PixelLib makes it possible to perform prediction on a batch of images located in the same folder.
import pixellib
from pixellib.torchbackend.instance import instanceSegmentation
ins = instanceSegmentation()
ins.load_model("pointrend_resnet50.pkl")
ins.segmentBatch("inputfolder", show_bboxes=True, output_folder_name="outputfolder")
ins.segmentBatch("inputfolder", show_bboxes=True, output_folder_name = "outputfolder")
The code for batch segmentation is very similar to the single image segmentation except we replaced the segmentImage function with segmentBatch function. We added the following parameters to segmentBatch: folder_path: This is the folder containing the images we want to segment. output_folder_name: This is the name of the folder that we will save all the segmented images.
sample folder structure
--input_folder
--test1.jpg
--test2.jpg
--test3.jpg
--output_folder
--test1.jpg
--test2.jpg
--test3.jpg
import pixellib
from pixellib.torchbackend.instance import instanceSegmentation
ins = instanceSegmentation()
ins.load_model("pointrend_resnet50.pkl")
ins.segmentBatch("inputfolder", show_bboxes=True, extract_segmented_objects=True, extract_from_box=True,
save_extracted_objects=True, output_folder_name="outputfolder")
import pixellib
from pixellib.torchbackend.instance import instanceSegmentation
ins = instanceSegmentation()
ins.load_model("pointrend_resnet50.pkl")
target_classes = ins.select_target_classes(person = True)

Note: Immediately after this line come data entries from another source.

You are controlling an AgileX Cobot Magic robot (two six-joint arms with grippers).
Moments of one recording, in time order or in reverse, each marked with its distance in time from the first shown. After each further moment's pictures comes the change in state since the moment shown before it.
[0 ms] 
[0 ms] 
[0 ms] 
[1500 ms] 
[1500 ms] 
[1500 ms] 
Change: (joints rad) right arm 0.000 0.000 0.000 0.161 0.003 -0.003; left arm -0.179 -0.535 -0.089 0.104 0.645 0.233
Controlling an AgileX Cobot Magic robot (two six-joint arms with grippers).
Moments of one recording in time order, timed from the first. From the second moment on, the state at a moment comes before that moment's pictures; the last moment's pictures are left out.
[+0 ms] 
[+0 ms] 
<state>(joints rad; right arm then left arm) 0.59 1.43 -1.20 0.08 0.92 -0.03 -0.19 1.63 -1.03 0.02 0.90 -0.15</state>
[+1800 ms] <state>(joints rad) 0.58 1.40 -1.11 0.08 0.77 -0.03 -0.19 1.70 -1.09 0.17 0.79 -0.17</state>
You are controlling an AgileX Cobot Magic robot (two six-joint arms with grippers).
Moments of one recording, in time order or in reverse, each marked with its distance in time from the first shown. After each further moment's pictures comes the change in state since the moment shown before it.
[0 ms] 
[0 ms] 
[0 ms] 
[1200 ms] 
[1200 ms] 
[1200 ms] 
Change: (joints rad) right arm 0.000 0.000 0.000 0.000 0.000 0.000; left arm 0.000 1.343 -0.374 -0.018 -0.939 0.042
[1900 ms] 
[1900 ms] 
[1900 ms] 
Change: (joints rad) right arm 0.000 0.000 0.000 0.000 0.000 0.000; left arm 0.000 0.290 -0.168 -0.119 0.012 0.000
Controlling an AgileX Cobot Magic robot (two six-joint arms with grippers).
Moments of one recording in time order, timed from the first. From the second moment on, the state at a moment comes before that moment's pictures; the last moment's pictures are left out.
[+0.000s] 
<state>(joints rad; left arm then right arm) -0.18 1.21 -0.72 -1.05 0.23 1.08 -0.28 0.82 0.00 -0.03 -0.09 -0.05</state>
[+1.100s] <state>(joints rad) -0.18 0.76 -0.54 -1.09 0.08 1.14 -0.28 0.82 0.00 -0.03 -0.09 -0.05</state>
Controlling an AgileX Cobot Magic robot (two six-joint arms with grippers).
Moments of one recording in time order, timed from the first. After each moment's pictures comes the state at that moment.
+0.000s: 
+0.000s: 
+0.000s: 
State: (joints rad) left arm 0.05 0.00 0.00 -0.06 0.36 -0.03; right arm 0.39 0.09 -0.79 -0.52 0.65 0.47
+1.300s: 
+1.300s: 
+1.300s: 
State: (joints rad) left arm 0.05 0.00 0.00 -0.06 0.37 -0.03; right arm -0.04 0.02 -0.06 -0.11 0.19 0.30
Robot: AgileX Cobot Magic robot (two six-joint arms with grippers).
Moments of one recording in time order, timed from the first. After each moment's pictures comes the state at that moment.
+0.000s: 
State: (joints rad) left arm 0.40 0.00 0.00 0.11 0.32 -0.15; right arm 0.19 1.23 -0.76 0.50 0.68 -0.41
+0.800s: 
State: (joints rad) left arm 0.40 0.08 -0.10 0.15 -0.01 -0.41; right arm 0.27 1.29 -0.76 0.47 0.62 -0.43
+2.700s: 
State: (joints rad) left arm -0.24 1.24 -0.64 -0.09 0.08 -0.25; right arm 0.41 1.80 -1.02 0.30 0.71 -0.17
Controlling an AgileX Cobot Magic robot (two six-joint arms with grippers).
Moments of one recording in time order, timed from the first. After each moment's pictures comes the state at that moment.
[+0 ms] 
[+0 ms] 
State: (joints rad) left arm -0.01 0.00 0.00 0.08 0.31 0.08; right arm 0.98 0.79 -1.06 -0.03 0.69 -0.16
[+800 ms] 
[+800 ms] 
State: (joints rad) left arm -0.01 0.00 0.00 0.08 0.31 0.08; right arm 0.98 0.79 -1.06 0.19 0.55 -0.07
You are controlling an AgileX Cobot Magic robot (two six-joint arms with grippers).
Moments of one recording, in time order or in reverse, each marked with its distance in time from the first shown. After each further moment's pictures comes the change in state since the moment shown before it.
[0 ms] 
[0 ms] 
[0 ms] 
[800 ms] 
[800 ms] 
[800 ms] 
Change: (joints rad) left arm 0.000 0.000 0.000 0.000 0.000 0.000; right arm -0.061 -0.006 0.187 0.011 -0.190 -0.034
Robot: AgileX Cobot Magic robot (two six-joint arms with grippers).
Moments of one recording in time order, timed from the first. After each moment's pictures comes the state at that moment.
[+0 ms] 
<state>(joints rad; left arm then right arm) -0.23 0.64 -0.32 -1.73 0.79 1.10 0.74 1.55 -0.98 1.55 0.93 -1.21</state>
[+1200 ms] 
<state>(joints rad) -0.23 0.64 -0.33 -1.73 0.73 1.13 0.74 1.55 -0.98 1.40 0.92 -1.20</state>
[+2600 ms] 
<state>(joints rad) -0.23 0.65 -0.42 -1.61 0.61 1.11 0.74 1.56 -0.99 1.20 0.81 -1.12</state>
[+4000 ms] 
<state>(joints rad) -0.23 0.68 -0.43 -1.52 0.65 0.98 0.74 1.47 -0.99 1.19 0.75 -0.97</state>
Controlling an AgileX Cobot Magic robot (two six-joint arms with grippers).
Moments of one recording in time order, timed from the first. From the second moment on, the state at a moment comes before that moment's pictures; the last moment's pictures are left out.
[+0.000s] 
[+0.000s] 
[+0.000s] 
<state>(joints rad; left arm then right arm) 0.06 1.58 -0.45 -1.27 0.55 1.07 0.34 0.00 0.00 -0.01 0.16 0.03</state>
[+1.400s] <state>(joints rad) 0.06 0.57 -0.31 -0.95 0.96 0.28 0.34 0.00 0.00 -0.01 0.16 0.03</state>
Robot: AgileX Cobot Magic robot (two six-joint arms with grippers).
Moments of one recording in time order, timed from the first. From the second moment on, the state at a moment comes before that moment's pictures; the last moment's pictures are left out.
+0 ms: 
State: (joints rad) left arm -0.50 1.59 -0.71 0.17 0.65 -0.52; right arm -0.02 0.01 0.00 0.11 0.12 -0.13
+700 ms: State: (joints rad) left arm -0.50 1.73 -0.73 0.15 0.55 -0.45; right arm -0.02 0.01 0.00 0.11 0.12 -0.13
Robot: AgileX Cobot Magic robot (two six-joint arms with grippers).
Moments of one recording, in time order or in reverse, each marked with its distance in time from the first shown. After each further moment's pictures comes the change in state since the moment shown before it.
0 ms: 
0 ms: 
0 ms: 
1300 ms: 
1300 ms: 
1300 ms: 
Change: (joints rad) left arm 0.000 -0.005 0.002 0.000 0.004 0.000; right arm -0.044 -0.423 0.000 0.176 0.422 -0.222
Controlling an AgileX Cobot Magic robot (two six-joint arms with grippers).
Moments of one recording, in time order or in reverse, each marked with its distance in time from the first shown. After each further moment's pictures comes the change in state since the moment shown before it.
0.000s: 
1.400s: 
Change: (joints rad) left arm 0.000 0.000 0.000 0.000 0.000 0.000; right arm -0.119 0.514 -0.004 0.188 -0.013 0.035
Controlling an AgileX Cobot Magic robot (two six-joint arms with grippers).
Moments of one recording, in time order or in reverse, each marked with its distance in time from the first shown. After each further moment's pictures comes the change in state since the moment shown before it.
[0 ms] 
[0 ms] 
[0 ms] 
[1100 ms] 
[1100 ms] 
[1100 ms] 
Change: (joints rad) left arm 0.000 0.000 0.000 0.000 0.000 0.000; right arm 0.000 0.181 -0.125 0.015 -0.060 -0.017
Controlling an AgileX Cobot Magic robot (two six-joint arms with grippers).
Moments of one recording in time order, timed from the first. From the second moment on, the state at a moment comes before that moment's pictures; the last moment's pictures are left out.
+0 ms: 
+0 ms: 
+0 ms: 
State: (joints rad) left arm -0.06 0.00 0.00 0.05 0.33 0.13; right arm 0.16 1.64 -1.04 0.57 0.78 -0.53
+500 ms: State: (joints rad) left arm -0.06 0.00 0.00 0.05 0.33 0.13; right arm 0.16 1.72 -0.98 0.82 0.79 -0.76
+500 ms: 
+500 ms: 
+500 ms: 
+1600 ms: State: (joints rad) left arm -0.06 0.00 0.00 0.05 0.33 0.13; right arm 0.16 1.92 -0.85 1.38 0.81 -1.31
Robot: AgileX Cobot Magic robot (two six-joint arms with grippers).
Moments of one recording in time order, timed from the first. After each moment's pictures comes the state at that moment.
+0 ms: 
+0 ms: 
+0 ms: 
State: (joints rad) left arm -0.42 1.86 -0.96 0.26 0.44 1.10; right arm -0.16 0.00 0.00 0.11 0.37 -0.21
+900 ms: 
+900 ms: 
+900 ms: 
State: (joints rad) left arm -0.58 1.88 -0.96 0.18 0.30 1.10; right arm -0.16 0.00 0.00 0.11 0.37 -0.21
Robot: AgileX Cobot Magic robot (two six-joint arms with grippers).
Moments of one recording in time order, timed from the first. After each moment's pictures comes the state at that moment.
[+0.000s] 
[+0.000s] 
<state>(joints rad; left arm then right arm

ins.segmentBatch("inputfolder", show_bboxes=True, segment_target_classes = target_classes, output_folder_name="outputfolder")
import pixellib
from pixellib.torchbackend.instance import instanceSegmentation
ins = instanceSegmentation()
ins.load_model("pointrend_resnet50.pkl", detection_speed = "fast")
ins.segmentBatch("inputfolder", show_bboxes=True, output_folder_name="outputfolder")
import pixellib
from pixellib.torchbackend.instance import instanceSegmentation
ins = instanceSegmentation()
ins.load_model("pointrend_resnet50.pkl", detection_speed = "rapid")
ins.segmentBatch("inputfolder", show_bboxes=True, output_folder_name="outputfolder")
Note The code implementation of batch image segmentation for all supported features of PixelLib is the same as the single image segmentation with the exception of segmentBatch function to replace segmentImage function.